Ichthyosaur’s feeding habits have also been analysed from various evidence sources giving us a good knowledge of their ecology. The most direct evidence comes from fossil specimens with preserved stomach contents. These often include the hooks of cephalopods such as squid and belemnites. Fossilised coprolites also show clear remains of fish scales and some have even been found with large bones of other ichthyosaurs in suggesting possible predation or scavenging. Morphological aspects also give us clues as to their diet. Most species had jaws full of long, pointed teeth which were likely used to puncture and crush prey. The relative size of these teeth and the robust jaws in which they were set suggest many species had high bite forces. Modern computer modelling and biomechanics will allow palaeontologists to learn this information from well preserved fossils. Advanced ichthyosaur’s streamlined shape and powerful tails suggest that they could swim at very high speeds. Their eyes were some of the largest known of all animals ever to have existed with some measuring 26cm across. These features suggest that many species were fast active hunters that pursued their prey in very low light levels such as at great depths.
Figure 5. A Modern computer generated image of an advanced ichthyosaur.
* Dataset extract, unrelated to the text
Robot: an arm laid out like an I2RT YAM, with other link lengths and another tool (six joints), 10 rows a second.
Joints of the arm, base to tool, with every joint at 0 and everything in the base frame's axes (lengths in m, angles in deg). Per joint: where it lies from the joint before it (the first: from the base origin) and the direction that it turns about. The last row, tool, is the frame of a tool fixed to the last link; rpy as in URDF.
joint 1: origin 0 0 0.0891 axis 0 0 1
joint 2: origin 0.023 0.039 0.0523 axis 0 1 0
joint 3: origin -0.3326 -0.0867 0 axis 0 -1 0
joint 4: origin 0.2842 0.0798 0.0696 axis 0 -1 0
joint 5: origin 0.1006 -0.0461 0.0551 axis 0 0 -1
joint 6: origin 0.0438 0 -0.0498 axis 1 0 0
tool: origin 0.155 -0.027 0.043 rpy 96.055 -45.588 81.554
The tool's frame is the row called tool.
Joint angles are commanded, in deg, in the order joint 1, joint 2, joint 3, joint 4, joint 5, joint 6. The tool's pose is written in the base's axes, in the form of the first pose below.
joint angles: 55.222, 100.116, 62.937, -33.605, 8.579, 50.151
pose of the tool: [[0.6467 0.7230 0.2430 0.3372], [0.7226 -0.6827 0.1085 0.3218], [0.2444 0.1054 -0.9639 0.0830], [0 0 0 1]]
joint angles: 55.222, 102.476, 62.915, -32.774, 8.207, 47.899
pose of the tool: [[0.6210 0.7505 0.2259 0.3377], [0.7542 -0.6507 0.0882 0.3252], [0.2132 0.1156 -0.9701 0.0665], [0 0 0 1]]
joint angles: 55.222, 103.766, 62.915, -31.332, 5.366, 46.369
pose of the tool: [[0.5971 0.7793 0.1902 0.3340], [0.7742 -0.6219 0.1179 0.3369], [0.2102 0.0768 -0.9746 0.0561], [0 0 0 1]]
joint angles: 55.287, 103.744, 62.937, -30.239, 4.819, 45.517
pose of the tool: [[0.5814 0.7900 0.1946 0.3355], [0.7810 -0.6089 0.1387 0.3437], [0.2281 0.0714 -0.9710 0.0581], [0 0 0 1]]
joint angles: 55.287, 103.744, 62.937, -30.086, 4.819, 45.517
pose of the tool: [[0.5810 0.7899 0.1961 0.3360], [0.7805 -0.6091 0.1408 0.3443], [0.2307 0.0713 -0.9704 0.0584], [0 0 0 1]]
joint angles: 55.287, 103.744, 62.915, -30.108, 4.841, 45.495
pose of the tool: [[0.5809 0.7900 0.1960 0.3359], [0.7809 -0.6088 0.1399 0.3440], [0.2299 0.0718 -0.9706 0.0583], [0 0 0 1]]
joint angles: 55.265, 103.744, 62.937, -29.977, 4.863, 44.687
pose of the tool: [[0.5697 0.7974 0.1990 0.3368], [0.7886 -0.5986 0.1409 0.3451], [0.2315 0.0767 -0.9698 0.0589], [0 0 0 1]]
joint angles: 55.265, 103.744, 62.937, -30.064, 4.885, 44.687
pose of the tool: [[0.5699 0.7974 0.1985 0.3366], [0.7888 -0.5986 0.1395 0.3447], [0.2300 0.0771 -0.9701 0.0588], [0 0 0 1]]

Of all of the marine reptiles ever to have existed they were likely the best adapted to an aquatic life mode.
Ichthyosaur locomotion has now been analysed in great detail for many known genera. The earliest ichthyosaurs most likely swam using simple lateral body undulations much like a modern eel (Sander, 2000). This action, known as anguiliform locomotion, has been extrapolated from their similar morphology to modern swimming reptiles such as marine iguanas which swim using the same motion. The biggest evolutionary changes which enhanced locomotion in ichthyosaurs came from the modification of the tail and a change in overall body shape. The more advanced ichthyosaurs of the late Jurassic and early Cretaceous evolved thunniform shapes analogous to some modern fast swimming predatory fish species. From comparative studies of fish like tuna and detailed analysis of ichthyosaur skeletal structure and musculature, models can be made of swimming action. It is likely that these ichthyosaurs only moved their tails rather than their entire bodies. For this they used their incredibly strong posterior trunk muscles which moved the tail in a sinuous motion. The tail would have been held at an angle to the direction of its movement. This has been shown to generate a higher degree of lift than drag with the result of effectively pulling the animal forward through the water (Sander, 2000). Interestingly, unlike other extinct marine reptile groups, ichthyosaurs most likely did not use their paddles for locomotion. It is thought that their paired fins (Figure 6) were used primarily for balance and manoeuvrability thus keeping them level in the water column as they swam and allowing fast turning.
Figure 6. A well preserved complete specimen of the genus Leptonectes. Note the enormous front paddles which would have given the animal great stability and manoeuvrability in the water.